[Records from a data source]
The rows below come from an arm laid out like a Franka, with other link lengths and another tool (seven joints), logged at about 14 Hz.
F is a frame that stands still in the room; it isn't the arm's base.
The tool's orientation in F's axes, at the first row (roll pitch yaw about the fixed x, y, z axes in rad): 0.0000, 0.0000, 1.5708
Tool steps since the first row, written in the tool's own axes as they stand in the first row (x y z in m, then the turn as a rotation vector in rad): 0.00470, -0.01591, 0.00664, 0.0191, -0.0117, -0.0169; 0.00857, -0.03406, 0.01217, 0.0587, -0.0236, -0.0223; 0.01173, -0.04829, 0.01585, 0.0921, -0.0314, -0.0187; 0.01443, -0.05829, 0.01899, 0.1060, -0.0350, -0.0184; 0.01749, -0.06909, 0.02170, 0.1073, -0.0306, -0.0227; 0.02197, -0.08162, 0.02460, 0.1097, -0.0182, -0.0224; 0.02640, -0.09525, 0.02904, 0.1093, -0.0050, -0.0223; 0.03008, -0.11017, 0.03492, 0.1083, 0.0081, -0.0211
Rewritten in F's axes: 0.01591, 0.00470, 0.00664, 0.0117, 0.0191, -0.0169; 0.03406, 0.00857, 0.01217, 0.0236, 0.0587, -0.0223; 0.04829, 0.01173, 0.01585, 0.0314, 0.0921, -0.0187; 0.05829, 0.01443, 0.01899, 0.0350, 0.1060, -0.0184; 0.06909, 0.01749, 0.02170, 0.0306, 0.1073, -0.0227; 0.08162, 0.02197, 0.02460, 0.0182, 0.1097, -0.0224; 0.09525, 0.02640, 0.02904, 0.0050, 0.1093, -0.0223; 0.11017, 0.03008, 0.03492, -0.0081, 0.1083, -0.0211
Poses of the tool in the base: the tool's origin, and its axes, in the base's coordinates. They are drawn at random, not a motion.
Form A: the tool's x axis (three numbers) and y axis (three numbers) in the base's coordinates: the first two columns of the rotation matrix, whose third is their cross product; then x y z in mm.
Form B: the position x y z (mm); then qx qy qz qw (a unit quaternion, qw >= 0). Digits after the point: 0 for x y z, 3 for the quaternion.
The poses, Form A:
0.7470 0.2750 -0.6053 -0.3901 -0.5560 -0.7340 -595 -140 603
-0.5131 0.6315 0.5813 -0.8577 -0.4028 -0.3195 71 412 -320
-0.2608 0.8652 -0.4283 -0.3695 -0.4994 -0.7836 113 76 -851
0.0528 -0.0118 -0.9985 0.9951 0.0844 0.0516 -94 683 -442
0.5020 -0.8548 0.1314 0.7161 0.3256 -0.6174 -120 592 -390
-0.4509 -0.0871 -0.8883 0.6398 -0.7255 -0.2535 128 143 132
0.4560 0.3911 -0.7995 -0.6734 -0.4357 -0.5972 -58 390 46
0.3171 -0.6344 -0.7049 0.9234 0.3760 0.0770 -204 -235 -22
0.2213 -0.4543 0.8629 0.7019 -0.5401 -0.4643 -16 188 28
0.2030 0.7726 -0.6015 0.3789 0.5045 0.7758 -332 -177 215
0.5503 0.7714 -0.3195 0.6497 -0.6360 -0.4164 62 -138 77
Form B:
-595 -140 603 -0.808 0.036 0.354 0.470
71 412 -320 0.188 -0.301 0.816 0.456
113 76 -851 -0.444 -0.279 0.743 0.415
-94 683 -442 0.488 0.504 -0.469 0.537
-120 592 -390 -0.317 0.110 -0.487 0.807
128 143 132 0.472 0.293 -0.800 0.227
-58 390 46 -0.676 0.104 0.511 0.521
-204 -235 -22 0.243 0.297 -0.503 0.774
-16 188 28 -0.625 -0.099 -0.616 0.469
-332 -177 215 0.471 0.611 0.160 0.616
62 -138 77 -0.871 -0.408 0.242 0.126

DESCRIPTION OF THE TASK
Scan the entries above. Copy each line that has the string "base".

OUTPUT OF THE TASK
F is a frame that stands still in the room; it isn't the arm's base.
Poses of the tool in the base: the tool's origin, and its axes, in the base's coordinates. They are drawn at random, not a motion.
Form A: the tool's x axis (three numbers) and y axis (three numbers) in the base's coordinates: the first two columns of the rotation matrix, whose third is their cross product; then x y z in mm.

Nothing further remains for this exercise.